■ Task requirements
Take the records underneath and set them down exactly.

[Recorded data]
= = = = = = =

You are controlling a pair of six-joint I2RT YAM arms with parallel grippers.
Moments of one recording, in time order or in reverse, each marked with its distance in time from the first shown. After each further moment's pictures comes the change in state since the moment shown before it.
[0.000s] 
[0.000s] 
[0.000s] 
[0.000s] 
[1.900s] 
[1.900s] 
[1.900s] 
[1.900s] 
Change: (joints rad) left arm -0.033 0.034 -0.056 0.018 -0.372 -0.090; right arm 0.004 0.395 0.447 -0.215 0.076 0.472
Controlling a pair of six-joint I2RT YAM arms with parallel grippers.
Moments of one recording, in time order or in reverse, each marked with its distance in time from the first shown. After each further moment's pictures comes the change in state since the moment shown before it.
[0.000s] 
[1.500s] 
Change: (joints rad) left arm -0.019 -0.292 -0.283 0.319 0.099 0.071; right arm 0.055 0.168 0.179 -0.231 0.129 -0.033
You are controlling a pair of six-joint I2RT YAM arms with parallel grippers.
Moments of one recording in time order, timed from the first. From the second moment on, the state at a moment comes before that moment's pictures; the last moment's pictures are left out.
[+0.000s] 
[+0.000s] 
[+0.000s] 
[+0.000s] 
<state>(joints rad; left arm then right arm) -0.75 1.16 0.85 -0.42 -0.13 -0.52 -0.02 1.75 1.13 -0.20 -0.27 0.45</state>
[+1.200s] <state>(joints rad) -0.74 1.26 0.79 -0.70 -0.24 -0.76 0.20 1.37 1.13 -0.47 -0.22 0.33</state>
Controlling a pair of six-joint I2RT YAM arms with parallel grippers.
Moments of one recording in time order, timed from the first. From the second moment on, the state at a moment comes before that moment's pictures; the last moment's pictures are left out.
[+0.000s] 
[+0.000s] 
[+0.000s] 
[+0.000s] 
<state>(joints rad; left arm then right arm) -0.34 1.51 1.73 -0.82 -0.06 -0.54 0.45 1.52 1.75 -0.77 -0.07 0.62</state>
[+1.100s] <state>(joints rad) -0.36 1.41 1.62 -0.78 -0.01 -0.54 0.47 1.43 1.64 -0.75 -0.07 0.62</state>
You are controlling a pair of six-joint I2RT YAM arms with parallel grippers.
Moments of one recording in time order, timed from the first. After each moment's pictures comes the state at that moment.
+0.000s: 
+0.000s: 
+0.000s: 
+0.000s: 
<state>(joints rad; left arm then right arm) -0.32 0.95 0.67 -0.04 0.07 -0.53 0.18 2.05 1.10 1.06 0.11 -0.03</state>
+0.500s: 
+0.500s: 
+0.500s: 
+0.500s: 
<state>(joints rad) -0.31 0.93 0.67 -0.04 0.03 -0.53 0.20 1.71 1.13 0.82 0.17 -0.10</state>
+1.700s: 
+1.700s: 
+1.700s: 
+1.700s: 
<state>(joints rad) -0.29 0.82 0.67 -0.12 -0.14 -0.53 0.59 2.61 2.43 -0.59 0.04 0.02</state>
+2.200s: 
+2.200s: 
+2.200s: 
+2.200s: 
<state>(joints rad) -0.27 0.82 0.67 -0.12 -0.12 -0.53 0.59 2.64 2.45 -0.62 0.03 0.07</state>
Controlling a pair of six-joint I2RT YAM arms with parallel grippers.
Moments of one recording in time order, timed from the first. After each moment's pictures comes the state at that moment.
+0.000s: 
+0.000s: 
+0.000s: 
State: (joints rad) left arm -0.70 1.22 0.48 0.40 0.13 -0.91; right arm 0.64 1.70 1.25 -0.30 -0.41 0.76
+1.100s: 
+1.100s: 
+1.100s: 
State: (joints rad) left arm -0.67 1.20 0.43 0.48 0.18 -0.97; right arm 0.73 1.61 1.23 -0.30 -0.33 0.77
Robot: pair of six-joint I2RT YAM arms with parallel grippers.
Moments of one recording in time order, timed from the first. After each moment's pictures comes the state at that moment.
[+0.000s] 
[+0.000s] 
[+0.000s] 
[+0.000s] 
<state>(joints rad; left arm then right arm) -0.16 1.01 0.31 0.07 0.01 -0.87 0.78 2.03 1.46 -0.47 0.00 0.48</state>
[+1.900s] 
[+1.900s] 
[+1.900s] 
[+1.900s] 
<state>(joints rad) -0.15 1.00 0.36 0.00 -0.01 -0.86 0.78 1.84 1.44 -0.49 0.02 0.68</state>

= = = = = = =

■ Result below
You are controlling a pair of six-joint I2RT YAM arms with parallel grippers.
Moments of one recording, in time order or in reverse, each marked with its distance in time from the first shown. After each further moment's pictures comes the change in state since the moment shown before it.
[0.000s] 
[0.000s] 
[0.000s] 
[0.000s] 
[1.900s] 
[1.900s] 
[1.900s] 
[1.900s] 
Change: (joints rad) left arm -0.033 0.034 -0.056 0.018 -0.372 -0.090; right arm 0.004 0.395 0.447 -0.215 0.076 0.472
Controlling a pair of six-joint I2RT YAM arms with parallel grippers.
Moments of one recording, in time order or in reverse, each marked with its distance in time from the first shown. After each further moment's pictures comes the change in state since the moment shown before it.
[0.000s] 
[1.500s] 
Change: (joints rad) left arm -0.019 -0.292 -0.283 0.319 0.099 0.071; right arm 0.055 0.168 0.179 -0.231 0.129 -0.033
You are controlling a pair of six-joint I2RT YAM arms with parallel grippers.
Moments of one recording in time order, timed from the first. From the second moment on, the state at a moment comes before that moment's pictures; the last moment's pictures are left out.
[+0.000s] 
[+0.000s] 
[+0.000s] 
[+0.000s] 
<state>(joints rad; left arm then right arm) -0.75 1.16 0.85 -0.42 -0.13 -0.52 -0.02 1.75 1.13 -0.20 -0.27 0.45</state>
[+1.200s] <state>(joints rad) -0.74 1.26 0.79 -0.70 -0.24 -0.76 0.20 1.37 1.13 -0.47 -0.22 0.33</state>
Controlling a pair of six-joint I2RT YAM arms with parallel grippers.
Moments of one recording in time order, timed from the first. From the second moment on, the state at a moment comes before that moment's pictures; the last moment's pictures are left out.
[+0.000s] 
[+0.000s] 
[+0.000s] 
[+0.000s] 
<state>(joints rad; left arm then right arm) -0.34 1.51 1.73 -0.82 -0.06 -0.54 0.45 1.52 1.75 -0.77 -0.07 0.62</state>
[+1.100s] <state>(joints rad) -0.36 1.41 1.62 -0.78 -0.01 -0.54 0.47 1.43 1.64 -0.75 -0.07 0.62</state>
You are controlling a pair of six-joint I2RT YAM arms with parallel grippers.
Moments of one recording in time order, timed from the first. After each moment's pictures comes the state at that moment.
+0.000s: 
+0.000s: 
+0.000s: 
+0.000s: 
<state>(joints rad; left arm then right arm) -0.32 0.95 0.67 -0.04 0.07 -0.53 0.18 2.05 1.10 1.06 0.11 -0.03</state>
+0.500s: 
+0.500s: 
+0.500s: 
+0.500s: 
<state>(joints rad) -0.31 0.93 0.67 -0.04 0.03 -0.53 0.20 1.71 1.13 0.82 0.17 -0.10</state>
+1.700s: 
+1.700s: 
+1.700s: 
+1.700s: 
<state>(joints rad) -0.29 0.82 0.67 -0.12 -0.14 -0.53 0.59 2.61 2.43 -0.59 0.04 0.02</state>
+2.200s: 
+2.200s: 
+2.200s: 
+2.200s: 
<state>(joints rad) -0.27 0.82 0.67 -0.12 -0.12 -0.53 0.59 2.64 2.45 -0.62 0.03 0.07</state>
Controlling a pair of six-joint I2RT YAM arms with parallel grippers.
Moments of one recording in time order, timed from the first. After each moment's pictures comes the state at that moment.
+0.000s: 
+0.000s: 
+0.000s: 
State: (joints rad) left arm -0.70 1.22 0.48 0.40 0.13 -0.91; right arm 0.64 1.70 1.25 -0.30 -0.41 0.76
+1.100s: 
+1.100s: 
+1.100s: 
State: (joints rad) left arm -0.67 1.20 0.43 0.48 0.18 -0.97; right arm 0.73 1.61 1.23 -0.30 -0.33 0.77
Robot: pair of six-joint I2RT YAM arms with parallel grippers.
Moments of one recording in time order, timed from the first. After each moment's pictures comes the state at that moment.
[+0.000s] 
[+0.000s] 
[+0.000s] 
[+0.000s] 
<state>(joints rad; left arm then right arm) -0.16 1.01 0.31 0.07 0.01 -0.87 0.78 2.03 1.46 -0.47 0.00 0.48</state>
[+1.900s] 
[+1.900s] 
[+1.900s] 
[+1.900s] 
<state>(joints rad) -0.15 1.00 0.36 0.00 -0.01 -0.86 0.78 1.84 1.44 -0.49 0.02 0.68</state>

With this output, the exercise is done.